In trying to build this user auth page, I have been in the same error loop for 3 cycles where it’s unable to correct the issue despite prompting. I’ve seen a similar behavior when developing code via OpenAI where it seems unable to actually correct the bug and break out of the error loop.
3 more attempts (for a total of 6) and it still can’t fix the validation error issue. This should be an especially easy fix as it’s a pure front-end issue, with no interactionss with other components of the system.
Now the “Agent’s memory is getting full.” Interesting.
And that’s all the time I have for today.
Takeaways
- Replit seems to be most effective when given small discreet tasks and then given subsequent prompts to iteratively build on the previous features
- Does not write unit tests (though maybe I can prompt it to do so)

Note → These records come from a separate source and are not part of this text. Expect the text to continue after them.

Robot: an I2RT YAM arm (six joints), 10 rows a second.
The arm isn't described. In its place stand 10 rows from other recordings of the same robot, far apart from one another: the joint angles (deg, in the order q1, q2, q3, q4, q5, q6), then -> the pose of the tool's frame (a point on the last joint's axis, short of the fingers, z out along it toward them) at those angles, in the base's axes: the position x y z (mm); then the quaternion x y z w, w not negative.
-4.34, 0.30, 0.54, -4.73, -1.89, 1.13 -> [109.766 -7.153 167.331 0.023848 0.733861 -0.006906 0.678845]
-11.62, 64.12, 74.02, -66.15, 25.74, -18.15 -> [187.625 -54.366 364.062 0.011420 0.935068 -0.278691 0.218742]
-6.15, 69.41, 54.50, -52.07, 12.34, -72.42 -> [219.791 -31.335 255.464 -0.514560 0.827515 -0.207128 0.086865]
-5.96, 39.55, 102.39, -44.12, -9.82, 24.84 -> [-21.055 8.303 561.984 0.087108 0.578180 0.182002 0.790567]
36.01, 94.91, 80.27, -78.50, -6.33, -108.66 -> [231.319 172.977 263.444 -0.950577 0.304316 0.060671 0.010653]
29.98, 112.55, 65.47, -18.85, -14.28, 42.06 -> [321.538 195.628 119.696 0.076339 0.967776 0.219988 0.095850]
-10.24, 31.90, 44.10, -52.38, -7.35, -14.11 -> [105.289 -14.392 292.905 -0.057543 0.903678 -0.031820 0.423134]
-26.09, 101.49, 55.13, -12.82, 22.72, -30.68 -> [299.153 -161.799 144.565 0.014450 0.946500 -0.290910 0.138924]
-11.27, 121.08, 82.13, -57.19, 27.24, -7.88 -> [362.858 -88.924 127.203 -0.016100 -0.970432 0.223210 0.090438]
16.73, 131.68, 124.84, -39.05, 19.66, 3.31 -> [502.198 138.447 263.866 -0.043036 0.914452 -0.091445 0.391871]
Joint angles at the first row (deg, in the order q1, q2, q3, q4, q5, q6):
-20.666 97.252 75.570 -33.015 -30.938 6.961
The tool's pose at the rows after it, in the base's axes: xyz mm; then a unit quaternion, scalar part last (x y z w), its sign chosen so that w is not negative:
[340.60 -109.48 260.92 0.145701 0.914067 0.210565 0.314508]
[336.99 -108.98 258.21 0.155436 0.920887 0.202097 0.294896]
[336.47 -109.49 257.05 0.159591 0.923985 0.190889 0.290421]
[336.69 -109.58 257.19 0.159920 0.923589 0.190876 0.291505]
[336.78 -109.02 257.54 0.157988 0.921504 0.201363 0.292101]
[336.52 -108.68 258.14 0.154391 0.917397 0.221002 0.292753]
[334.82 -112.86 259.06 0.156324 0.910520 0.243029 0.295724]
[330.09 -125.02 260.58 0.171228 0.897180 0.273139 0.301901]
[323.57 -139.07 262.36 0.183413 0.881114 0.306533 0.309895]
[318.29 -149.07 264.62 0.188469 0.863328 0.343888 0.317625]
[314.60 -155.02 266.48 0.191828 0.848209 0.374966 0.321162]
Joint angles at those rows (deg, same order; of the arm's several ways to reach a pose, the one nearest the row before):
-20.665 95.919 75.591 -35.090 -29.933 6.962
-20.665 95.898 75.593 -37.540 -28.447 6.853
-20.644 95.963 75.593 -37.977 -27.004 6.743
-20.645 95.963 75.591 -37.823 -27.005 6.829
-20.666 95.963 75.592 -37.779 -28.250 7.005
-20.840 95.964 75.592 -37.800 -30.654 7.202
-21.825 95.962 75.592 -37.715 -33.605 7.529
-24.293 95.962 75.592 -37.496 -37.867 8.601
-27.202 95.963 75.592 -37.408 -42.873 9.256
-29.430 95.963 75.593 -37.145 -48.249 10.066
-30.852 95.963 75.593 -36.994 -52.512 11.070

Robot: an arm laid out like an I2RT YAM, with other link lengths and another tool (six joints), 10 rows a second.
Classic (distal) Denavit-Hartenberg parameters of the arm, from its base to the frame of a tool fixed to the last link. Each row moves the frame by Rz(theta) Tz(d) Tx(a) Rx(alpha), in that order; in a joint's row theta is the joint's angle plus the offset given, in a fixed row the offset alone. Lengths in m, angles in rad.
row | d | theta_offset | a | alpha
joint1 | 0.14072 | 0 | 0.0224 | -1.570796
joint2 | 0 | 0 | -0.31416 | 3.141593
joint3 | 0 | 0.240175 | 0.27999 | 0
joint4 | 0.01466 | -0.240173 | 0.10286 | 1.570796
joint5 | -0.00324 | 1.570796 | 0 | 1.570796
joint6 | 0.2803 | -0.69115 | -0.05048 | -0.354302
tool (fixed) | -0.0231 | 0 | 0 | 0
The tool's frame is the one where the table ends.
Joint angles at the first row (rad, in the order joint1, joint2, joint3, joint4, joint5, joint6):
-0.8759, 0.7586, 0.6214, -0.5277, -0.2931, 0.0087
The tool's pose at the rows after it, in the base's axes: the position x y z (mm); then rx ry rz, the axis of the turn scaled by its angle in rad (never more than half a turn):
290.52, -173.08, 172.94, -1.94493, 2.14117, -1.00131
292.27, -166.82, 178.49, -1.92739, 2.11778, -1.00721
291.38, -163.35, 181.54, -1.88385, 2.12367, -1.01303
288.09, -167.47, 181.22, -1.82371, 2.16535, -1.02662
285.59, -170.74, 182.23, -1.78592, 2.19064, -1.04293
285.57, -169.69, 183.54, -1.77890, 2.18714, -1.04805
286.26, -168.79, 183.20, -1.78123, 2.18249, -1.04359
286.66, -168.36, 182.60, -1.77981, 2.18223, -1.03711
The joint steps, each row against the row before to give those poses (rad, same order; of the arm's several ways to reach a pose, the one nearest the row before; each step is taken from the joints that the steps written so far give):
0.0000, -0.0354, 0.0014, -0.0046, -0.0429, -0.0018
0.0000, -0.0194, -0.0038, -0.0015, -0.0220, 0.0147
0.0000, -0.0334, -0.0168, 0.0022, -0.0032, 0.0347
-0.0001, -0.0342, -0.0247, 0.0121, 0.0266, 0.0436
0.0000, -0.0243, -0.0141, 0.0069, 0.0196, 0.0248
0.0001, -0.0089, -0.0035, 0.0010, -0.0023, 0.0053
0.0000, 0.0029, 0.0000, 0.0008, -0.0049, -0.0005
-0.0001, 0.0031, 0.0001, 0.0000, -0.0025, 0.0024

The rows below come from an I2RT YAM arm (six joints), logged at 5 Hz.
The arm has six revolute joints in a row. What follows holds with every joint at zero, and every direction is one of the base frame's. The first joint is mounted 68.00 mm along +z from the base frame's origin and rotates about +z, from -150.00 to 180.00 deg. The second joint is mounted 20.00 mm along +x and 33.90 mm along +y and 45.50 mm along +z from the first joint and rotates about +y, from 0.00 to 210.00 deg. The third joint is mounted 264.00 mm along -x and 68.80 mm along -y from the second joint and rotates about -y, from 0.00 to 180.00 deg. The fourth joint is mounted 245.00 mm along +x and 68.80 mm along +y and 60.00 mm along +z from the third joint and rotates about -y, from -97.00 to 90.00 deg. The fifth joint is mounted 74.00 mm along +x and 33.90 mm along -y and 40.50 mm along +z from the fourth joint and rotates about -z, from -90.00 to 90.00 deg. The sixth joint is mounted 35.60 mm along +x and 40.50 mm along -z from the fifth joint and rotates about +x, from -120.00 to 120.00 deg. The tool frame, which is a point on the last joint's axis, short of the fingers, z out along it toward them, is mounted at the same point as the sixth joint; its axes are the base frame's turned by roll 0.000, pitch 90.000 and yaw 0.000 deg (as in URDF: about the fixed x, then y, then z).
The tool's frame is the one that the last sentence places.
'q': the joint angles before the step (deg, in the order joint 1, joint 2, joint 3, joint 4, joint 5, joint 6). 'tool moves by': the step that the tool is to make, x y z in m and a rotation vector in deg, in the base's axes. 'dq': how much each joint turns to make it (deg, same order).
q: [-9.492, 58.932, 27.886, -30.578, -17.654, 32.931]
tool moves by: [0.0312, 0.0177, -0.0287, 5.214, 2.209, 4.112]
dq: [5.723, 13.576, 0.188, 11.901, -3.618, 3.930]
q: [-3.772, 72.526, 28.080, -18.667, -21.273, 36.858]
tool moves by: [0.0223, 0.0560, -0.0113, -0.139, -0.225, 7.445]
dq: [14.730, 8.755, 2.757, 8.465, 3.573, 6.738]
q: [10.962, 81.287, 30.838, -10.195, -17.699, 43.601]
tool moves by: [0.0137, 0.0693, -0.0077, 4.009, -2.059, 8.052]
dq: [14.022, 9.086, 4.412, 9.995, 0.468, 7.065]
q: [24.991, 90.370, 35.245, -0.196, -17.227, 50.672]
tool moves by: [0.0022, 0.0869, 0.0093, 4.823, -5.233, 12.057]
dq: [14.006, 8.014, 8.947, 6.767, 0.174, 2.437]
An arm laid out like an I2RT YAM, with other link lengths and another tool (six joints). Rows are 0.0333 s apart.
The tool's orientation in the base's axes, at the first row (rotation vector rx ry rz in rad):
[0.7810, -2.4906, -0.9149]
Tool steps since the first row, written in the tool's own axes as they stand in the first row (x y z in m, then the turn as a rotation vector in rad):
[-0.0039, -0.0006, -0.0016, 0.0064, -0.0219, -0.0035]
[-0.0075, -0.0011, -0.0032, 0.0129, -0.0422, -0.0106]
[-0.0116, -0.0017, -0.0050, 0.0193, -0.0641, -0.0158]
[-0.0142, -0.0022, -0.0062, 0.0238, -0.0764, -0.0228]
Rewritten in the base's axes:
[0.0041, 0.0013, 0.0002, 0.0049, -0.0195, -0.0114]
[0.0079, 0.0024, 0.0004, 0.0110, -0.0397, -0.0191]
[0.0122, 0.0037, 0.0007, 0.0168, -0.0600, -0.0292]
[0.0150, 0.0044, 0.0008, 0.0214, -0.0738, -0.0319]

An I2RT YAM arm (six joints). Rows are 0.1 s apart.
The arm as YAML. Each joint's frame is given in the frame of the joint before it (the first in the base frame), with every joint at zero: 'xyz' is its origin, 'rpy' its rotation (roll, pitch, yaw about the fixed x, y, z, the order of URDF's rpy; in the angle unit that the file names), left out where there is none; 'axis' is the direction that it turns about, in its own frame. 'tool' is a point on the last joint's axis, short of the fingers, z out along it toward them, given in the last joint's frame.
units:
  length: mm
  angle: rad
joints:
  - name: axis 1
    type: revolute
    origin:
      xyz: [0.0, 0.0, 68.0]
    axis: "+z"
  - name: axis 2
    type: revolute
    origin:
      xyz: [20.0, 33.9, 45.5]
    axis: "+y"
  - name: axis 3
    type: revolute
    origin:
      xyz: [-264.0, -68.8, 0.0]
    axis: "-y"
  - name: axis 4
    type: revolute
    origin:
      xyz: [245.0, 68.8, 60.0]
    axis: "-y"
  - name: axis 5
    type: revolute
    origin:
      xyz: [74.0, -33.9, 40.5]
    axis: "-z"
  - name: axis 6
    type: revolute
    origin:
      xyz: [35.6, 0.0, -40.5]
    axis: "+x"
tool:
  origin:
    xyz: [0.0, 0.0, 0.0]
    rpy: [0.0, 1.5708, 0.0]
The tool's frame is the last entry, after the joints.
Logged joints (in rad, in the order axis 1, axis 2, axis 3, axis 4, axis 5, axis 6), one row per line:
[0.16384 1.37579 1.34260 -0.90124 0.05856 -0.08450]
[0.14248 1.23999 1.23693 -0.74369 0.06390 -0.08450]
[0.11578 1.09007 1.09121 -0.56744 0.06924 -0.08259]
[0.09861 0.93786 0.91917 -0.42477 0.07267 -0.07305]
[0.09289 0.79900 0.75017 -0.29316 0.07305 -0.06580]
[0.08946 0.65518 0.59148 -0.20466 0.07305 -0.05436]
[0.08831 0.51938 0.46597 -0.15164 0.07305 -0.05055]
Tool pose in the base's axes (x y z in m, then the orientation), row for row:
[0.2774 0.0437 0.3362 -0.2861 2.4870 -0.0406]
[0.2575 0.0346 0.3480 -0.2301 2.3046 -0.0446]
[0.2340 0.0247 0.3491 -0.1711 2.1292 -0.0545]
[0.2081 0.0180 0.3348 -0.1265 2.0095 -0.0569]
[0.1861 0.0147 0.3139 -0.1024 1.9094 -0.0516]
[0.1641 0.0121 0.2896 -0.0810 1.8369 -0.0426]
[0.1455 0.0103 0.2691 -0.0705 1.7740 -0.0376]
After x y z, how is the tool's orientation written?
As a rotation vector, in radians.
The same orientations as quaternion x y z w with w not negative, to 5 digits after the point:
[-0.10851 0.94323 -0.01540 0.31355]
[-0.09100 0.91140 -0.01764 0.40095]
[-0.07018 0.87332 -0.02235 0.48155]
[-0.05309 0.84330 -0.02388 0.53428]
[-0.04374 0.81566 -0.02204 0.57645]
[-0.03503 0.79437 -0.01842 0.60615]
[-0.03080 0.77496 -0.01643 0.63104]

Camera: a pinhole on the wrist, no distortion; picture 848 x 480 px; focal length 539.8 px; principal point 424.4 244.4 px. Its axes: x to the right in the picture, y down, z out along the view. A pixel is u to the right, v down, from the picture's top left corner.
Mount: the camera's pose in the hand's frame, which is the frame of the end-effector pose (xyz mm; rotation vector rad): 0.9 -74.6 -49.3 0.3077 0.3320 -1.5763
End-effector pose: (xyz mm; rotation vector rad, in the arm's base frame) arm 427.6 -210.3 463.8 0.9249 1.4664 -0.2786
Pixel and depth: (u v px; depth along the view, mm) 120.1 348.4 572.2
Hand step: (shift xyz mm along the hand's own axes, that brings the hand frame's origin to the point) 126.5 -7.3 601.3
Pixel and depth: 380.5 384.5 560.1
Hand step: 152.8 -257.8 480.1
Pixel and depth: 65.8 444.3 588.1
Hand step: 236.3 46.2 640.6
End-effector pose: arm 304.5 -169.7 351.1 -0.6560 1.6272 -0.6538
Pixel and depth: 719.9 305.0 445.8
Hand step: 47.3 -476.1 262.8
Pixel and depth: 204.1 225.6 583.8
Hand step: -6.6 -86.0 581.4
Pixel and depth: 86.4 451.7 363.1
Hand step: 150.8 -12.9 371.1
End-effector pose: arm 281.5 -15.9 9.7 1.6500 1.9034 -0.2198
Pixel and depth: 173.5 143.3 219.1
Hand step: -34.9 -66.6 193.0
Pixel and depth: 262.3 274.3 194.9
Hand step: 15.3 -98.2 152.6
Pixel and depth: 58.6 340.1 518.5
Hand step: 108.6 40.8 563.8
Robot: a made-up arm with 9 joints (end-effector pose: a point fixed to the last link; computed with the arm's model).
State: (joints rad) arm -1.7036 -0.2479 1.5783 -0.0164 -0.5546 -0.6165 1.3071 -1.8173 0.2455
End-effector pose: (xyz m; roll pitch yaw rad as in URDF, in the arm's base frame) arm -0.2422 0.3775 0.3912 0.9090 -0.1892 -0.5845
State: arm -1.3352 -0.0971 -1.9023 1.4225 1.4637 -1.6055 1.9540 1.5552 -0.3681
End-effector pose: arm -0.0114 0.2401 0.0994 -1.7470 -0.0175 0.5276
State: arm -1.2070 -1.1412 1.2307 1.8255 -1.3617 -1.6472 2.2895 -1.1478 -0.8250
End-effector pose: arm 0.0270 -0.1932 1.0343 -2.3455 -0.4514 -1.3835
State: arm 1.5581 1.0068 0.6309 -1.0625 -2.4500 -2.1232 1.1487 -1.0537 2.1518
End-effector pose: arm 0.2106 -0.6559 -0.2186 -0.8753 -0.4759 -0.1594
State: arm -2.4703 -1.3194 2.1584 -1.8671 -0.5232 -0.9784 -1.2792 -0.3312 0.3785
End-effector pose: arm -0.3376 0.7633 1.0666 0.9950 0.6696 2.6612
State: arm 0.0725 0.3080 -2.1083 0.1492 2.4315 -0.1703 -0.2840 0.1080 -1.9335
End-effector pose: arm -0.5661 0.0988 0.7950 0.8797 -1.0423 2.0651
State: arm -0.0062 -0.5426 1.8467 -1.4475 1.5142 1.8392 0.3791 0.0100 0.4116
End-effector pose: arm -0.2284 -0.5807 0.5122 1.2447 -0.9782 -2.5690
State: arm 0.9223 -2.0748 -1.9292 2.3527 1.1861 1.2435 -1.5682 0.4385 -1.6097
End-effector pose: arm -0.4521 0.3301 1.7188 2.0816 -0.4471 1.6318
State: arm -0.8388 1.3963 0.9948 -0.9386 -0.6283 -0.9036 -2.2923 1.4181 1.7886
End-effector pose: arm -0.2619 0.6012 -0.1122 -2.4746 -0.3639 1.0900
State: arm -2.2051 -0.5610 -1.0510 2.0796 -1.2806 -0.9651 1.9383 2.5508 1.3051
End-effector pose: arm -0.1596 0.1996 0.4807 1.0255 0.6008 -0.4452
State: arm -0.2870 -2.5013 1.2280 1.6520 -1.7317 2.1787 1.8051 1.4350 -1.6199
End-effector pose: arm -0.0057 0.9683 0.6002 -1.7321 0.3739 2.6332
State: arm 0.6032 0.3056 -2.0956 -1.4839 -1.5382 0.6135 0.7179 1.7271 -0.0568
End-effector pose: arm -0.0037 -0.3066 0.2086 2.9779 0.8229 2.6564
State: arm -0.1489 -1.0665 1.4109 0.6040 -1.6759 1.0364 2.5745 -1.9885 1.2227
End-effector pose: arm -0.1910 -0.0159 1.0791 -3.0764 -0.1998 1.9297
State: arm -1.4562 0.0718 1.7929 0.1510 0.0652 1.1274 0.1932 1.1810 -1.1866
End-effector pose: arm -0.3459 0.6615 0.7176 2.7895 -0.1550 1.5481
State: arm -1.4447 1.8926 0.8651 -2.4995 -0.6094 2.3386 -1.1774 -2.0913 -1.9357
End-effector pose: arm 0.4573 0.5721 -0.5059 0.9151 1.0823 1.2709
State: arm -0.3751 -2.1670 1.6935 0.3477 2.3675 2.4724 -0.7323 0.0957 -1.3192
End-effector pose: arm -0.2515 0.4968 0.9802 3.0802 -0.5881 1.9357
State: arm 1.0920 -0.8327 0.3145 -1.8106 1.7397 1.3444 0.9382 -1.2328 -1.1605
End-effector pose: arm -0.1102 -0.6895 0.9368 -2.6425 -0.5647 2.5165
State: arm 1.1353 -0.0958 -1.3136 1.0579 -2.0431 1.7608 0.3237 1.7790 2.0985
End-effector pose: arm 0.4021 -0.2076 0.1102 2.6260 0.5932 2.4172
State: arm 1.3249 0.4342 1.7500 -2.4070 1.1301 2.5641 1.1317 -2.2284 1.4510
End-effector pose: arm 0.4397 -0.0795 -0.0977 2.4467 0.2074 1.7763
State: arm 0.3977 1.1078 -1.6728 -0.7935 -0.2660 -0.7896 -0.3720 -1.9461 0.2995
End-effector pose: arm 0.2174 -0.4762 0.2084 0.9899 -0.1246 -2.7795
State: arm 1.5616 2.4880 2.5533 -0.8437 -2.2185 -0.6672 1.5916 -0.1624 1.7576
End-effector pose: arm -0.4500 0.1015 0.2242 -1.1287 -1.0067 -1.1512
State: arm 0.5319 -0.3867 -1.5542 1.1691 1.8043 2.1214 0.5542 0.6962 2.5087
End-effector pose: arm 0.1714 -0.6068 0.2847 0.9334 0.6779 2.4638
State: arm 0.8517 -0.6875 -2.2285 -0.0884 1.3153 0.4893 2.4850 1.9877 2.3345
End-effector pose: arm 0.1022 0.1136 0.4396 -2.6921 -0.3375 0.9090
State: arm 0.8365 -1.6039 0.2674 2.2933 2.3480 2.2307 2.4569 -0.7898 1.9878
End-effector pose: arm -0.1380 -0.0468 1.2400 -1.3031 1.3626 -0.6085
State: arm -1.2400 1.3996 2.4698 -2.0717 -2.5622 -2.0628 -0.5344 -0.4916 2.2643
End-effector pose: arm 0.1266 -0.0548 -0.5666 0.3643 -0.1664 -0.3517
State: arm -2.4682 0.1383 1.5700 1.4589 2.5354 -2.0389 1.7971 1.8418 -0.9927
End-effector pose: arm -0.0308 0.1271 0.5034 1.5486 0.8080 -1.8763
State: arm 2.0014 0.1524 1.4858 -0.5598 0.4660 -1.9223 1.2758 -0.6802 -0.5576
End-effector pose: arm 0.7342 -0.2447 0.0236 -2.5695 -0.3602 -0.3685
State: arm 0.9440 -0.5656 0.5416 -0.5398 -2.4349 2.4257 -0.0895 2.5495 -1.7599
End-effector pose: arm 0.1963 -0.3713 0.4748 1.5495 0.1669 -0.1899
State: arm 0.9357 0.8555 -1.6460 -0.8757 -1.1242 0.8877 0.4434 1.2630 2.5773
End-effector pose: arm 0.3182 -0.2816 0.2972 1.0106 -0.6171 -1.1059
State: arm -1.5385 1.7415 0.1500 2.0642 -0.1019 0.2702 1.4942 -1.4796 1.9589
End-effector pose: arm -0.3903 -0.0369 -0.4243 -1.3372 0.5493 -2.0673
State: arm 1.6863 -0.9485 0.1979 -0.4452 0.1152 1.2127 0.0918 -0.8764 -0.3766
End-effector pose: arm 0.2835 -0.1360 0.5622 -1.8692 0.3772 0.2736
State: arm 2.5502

- Defaults to Typescript & React
- Must subscribe and pay $25/mo to build anything beyond a few features
Overall this seems like a powerful tool. I was able to build some impressive things quickly (front-end UI, basic CRUD functionality, database). Though other things proved difficult (email integration, user authentication, form validation).
I’m sure a good bit of this is the result of user error on my part, and if I learn to use the tool better, I’ll get better results.
As soon as it goes off the rails or struggles with a feature, a background in software development becomes essential. I wonder how effective a non-technical user can be as soon as they try to build anything of complexity.